Il paese muore. I giovani fuggono, i negozi chiudono, le aziende falliscono. Si legge solo tristezza e rassegnazione negli occhi dei genitori, che si chiedono dove abbiamo sbagliato? Che strada abbiamo intrapreso per essere oggi a questo punto? Chi ci ha ingannati? Ci siamo illusi da soli?

Il paese muore. Le coppie non si sposano e non pensano di avere bambini, perché costano. Viviamo seguendo ciecamente i dettami dell'economia, dello spread, della finanza. E cominciamo a credere in quest'unico Dio. Lo stesso Dio denaro che ci ha portato alla rovina, oggi è osannato più che mai. Studiamo per avere un lavoro che ci farà fare soldi, andiamo alla ricerca della fortuna che ci renderà ricchi, leghiamo i nostri sentimenti più belli al possesso e alla conquista, poniamo come fondamento dello sviluppo la supremazia nei confronti degli altri e lavoriamo cercando di avere sempre di più, di più, di più. Poco importa delle regole, poco importa della morale, della buona educazione o della nostra comunità. Non ci interessa cosa fanno gli altri, come vivono gli altri, se stanno bene gli altri. In fondo questi “altri”, voi li avete mai conosciuti di persona? Ci freghiamo, ci inganniamo, tessiamo trappole degne di un conflitto militare. Sviluppiamo reti di spionaggio, armi di precisione e collegamenti ben camuffati che si sviluppano in un intricato sistema di tunnel e gallerie, che portano pochi, pochissimi, ad un’unica conclusione: "mi sono sistemato".

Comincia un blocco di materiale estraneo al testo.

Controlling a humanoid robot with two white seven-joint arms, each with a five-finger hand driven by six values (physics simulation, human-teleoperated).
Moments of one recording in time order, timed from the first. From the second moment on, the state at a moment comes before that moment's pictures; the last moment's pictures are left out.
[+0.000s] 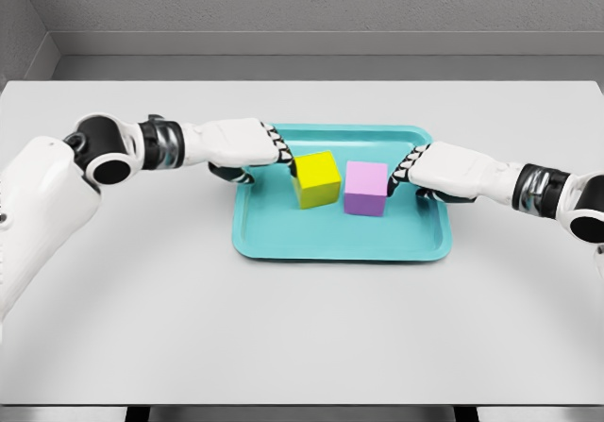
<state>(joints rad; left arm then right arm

Il paese muore e nessuno intende fare un passo indietro. Nessuno vuole perdere anche solo un granello dei suoi privilegi. Non si cerca il contatto con la gente. Anzi se ne predilige l’allontanamento. Nessuno tende l'orecchio per cercare di sentire o di capire. Quei pochi che lo fanno non odono nulla se non echi e rimbombi in lontananza. Sentono voci ovattate e deboli lamenti. Stanchi di non riuscire a decifrarli li ignorano, etichettandoli come “roba di poco conto”. Questo perché hanno le orecchie colme di denaro e ricchezze.

Il paese muore e noi giovani stiamo a guardare. Continuiamo a sognare un futuro migliore, ma senza la minima intenzione di sporcarci le mani. Siamo imbambolati di fronte ai programmi Tv, a internet e ai nostri gadget elettronici. Tifiamo per il nuovo, per il cambiamento e per una rivoluzione che scuota la terra dalle sue fondamenta, ma solo se sono gli altri a portarla avanti. Perché tutto sommato bisogna ringraziare, quest'anno ci hanno solo tagliato il rimborso regionale.

Il paese muore. Soffocato dall'ipocrisia. Muore sotto i colpi di chi parla di luce in fondo al tunnel, di chi dice “andatevene che qua non c’è speranza”. Si strugge a causa dei colpi inflitti da chi vuole sfruttare solo la pancia della gente e poco la testa. Muore ogni volta che il pazzo di turno urla “stato ladro” solleticando idee che appartengono ad un mondo finito e condannato per le sue brutalità. Il paese muore ogni volta che si parla di Berlusconi e non della ricerca d’eccellenza italiana, muore ogni volta che un muro di Pompei crolla mentre in aula ci si insulta sulla diaria, muore ogni volta che si parla di calcio al posto che di cultura, ogni volta che un giovane, innamorato di questo paese, decide di mollare tutto perché accendendo la tv non vede altro se non un paese vecchio, immobile e restio al cambiamento.